| WHAT IS BEING ASKED |
Could you retype the whole listing word for word and drop the images?

| GIVEN MATERIAL |
· · · ·

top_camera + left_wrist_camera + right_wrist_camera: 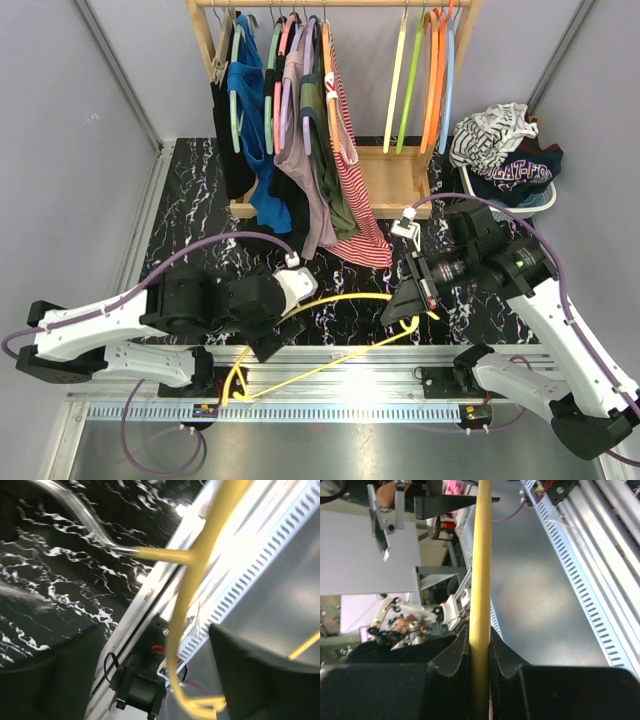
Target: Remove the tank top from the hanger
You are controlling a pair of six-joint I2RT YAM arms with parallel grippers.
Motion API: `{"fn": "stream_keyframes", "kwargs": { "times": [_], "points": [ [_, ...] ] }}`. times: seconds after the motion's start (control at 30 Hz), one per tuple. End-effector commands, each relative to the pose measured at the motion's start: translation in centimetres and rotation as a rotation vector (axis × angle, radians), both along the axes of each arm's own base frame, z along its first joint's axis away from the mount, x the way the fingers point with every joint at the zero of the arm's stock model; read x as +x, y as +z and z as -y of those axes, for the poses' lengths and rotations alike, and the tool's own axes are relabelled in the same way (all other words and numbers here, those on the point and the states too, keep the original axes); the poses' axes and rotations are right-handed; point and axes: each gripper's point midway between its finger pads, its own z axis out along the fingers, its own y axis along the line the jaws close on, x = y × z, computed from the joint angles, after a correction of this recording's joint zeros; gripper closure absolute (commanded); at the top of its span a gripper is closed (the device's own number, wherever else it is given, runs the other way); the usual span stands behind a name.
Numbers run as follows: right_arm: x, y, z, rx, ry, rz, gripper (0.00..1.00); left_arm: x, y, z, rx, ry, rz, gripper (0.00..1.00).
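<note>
A bare yellow hanger (340, 298) hangs in the air over the table's near edge, with no garment on it. My right gripper (405, 310) is shut on its right end; in the right wrist view the yellow bar (480, 580) is pinched between the fingers (452, 655). My left gripper (262, 345) is open at the hanger's left end. In the left wrist view the yellow bar (182, 615) and its metal hook (85, 515) pass between the wide-apart fingers (265, 675) without touching them. I cannot tell which garment is the tank top.
A wooden rack (400, 180) at the back holds several garments on hangers (300, 150) and several bare hangers (430, 80). A white basket (545, 207) with crumpled clothes stands at the back right. The black marbled table (180, 230) ends at a metal rail (340, 385).
</note>
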Motion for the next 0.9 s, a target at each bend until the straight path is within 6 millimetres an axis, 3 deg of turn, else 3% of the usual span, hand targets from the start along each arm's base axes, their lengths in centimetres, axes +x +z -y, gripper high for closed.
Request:
{"fn": "stream_keyframes", "kwargs": {
  "times": [0.0,0.13,0.23,0.3,0.37,0.5,0.57,0.73,0.77,0.8,0.83,0.87],
  "points": [
    [0.2,1.3,0.7,-0.018,-0.034,0.159,1.00,3.4,2.0,-1.6,-0.013,0.183,0.169,0.01],
    [1.5,1.6,1.9,-0.113,-0.154,0.277,1.00,6.1,5.1,-3.5,-0.104,0.406,0.301,0.01],
    [2.0,3.4,3.5,-0.143,-0.261,0.404,1.00,7.6,8.9,-5.3,-0.291,0.608,0.360,0.01],
    [2.1,5.3,4.9,-0.154,-0.329,0.519,1.00,8.0,10.8,-5.2,-0.438,0.680,0.354,0.01],
    [1.6,7.9,6.2,-0.129,-0.382,0.637,1.00,8.0,12.2,-6.1,-0.563,0.697,0.339,0.01],
    [0.8,10.7,8.4,-0.125,-0.444,0.801,1.00,7.8,14.5,-5.2,-0.809,0.669,0.293,0.01],
    [0.7,13.2,9.9,-0.100,-0.521,0.921,1.00,7.3,16.2,-5.0,-0.933,0.622,0.264,0.01],
    [0.6,18.9,14.0,-0.023,-0.757,1.157,1.00,6.6,16.1,-3.9,-1.007,0.551,0.241,0.01],
    [1.7,20.8,15.2,-0.005,-0.875,1.205,1.00,6.5,15.9,-3.5,-0.997,0.542,0.240,0.01],
    [1.6,21.7,16.3,0.018,-0.939,1.239,1.00,6.5,15.8,-3.3,-0.988,0.538,0.242,0.01],
    [2.8,21.5,16.3,0.000,-0.976,1.242,1.00,6.5,15.7,-3.1,-0.979,0.532,0.244,0.01],
    [3.8,23.2,17.3,0.020,-1.075,1.287,1.00,6.5,15.6,-2.8,-0.964,0.521,0.251,0.01]
  ]
}}
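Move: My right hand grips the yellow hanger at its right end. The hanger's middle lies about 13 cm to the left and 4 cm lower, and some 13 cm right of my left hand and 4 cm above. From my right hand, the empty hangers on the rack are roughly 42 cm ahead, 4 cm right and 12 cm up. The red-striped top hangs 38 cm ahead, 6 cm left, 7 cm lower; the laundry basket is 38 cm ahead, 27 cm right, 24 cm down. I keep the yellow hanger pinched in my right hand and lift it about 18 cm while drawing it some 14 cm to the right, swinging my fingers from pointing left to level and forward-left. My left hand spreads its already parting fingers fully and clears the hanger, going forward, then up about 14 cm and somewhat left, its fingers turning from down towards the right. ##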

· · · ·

| TASK RESPONSE |
top_camera + left_wrist_camera + right_wrist_camera: 
Target: Remove the tank top from the hanger
You are controlling a pair of six-joint I2RT YAM arms with parallel grippers.
Motion API: `{"fn": "stream_keyframes", "kwargs": { "times": [_], "points": [ [_, ...] ] }}`. times: seconds after the motion's start (control at 30 Hz), one per tuple. End-effector commands, each relative to the pose measured at the motion's start: translation in centimetres and rotation as a rotation vector (axis × angle, radians), both along the axes of each arm's own base frame, z along its first joint's axis away from the mount, x the way the fingers point with every joint at the zero of the arm's stock model; read x as +x, y as +z and z as -y of those axes, for the poses' lengths and rotations alike, and the tool's own axes are relabelled in the same way (all other words and numbers here, those on the point and the states too, keep the original axes); the poses' axes and rotations are right-handed; point and axes: each gripper's point midway between its finger pads, its own z axis out along the fingers, its own y axis along the line the jaws close on, x = y × z, computed from the joint angles, after a correction of this recording's joint zeros; gripper closure absolute (commanded); at the top of its span a gripper is closed (the device's own number, wherever else it is given, runs the other way); the usual span stands behind a name.
Numbers run as follows: right_arm: x, y, z, rx, ry, rz, gripper (0.00..1.00); left_arm: x, y, z, rx, ry, rz, gripper (0.00..1.00).
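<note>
A bare yellow hanger (340, 298) hangs in the air over the table's near edge, with no garment on it. My right gripper (405, 310) is shut on its right end; in the right wrist view the yellow bar (480, 580) is pinched between the fingers (452, 655). My left gripper (262, 345) is open at the hanger's left end. In the left wrist view the yellow bar (182, 615) and its metal hook (85, 515) pass between the wide-apart fingers (265, 675) without touching them. I cannot tell which garment is the tank top.
A wooden rack (400, 180) at the back holds several garments on hangers (300, 150) and several bare hangers (430, 80). A white basket (545, 207) with crumpled clothes stands at the back right. The black marbled table (180, 230) ends at a metal rail (340, 385).
</note>
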Motion for the next 0.9 s, a target at each bend until the straight path is within 6 millimetres an axis, 3 deg of turn, else 3% of the usual span, hand targets from the start along each arm's base axes, their lengths in centimetres, axes +x +z -y, gripper high for closed.
Request:
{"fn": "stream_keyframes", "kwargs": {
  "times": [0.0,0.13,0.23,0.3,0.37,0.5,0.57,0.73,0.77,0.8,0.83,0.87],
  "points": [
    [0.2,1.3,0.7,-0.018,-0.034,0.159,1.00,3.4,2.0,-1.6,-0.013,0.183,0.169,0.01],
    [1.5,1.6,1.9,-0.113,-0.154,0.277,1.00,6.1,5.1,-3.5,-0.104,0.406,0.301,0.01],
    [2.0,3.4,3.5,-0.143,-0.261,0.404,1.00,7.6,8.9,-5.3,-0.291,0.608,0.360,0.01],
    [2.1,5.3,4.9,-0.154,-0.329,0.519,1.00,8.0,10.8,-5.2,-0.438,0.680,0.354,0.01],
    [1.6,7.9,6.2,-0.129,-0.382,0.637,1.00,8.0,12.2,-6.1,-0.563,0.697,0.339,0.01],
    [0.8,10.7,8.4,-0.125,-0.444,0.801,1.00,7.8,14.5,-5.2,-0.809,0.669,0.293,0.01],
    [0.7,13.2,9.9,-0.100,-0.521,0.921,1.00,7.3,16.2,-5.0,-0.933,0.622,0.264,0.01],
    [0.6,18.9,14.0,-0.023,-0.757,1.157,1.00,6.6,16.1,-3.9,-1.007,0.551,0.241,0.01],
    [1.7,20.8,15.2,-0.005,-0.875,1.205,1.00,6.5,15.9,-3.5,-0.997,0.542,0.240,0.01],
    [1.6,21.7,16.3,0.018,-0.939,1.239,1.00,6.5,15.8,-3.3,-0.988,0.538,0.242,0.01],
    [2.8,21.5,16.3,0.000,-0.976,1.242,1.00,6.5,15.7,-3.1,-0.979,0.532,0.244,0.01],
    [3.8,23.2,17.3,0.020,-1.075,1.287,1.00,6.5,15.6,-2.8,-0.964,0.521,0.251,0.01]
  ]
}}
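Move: My right hand grips the yellow hanger at its right end. The hanger's middle lies about 13 cm to the left and 4 cm lower, and some 13 cm right of my left hand and 4 cm above. From my right hand, the empty hangers on the rack are roughly 42 cm ahead, 4 cm right and 12 cm up. The red-striped top hangs 38 cm ahead, 6 cm left, 7 cm lower; the laundry basket is 38 cm ahead, 27 cm right, 24 cm down. I keep the yellow hanger pinched in my right hand and lift it about 18 cm while drawing it some 14 cm to the right, swinging my fingers from pointing left to level and forward-left. My left hand spreads its already parting fingers fully and clears the hanger, going forward, then up about 14 cm and somewhat left, its fingers turning from down towards the right. ##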

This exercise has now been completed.